If the customer ceases to pay his debts in the ordinary course of business or cannot pay his debts as they become due or being  a company is deemed to be unable to pay his debts or has a winding-up petition against it or being a person commits an act of bankruptcy or has a bankruptcy petition issued against him the Company without prejudice to other remedies shall have the right not to proceed further with the contract or any other work for the customer and be entitled to charge for work already carried out (whether completed or not) and shall be entitled on the expiration of 14 days notice to dispose of such goods or property in such manner and at such price as he thinks fit and apply the proceeds to such debts.

15. Illegal Matter

(a) The Company shall not be required to print any matter which in the opinion of representatives or agents of the Company is, or may be of, illegal, obscene or libellous nature or an infringement of the proprietary or other rights of any third party.

(b) The Company shall be indemnified by the customer in respect of any claims, costs and expenses arising out of any libellous matter or any infringement of copyright, patent, design or of any other proprietary or personal rights contained in any material printed for the customer.  The indemnity shall extend to any amounts paid on a lawyer’s advice in settlement of any claim.

16. Retention of Title

The Company and the customer expressly agree that until the Company has been paid in full for the goods or services comprised in this or any other sale contract between us:-

(a) The legal and beneficial ownership of the goods shall remain with the Company (although the risk therein passes to the customer at the point when delivery begins or if earlier the date when the Company notifies the customer that the goods are ready for  delivery or collection).

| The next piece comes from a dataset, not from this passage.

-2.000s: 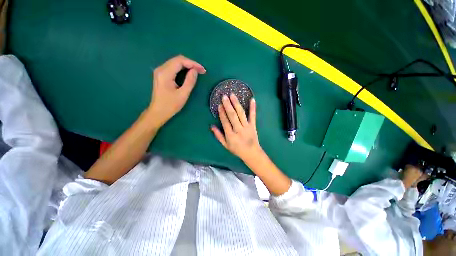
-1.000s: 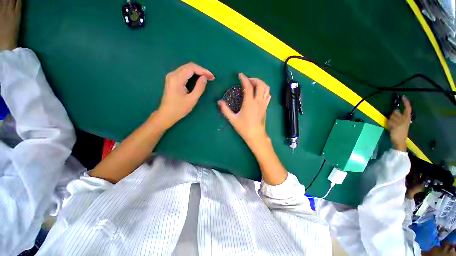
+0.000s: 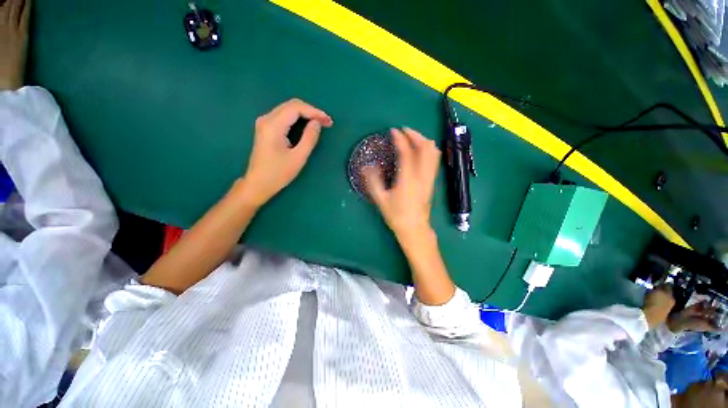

(b) At the customer’s expense the Company may recover these goods at any time from the customer if in his possession should the amount outstanding from the customer to the Company in respect of any goods supplied remain unpaid after the date for payment has passed and for that purpose the Company and it’s servants and agents shall be entitled to enter unhindered upon any land or buildings upon which the goods are situated and the customer shall forthwith supply upon request full details of the whereabouts of the goods and such other information as may reasonably and properly be required.

(c) If monies are due from the customer as aforesaid and the customer being in possession or control of the said goods effects any sale or disposition thereof which confers any rights of title in or against the goods in favour of any third party the customer shall until all monies whatsoever and howsoever due from the customer have been paid stand possessed of the proceeds of such sale or disposition or of any monies due from the customer. Without prejudice to any other rights or remedies the Company shall have the right to proceed against the customer to the extent that accounts with the customer are unpaid.

(d) For so long as any goods remain in the physical possession, custody or control of the customer shall stand possessed of such goods as bailee for the Company.

(e) No property or title to any service supplied by the Company to the customer or third party, shall pass to the customer or third party until such times as all sums due to the Company, in accordance with these Terms and Conditions, have been paid in full.

17. Periodical Publications

A contract for the printing of a periodical publication may not be terminated by either party unless 13 weeks notice in writing is given in the case of periodicals produced monthly or are frequently or 26 weeks notice in writing is given in the case of other periodicals.  Notice may be given at any time but wherever possible should be given after completion of work on any one issue.  Nevertheless the Company may terminate any such contract forthwith should any sum due thereunder remain unpaid.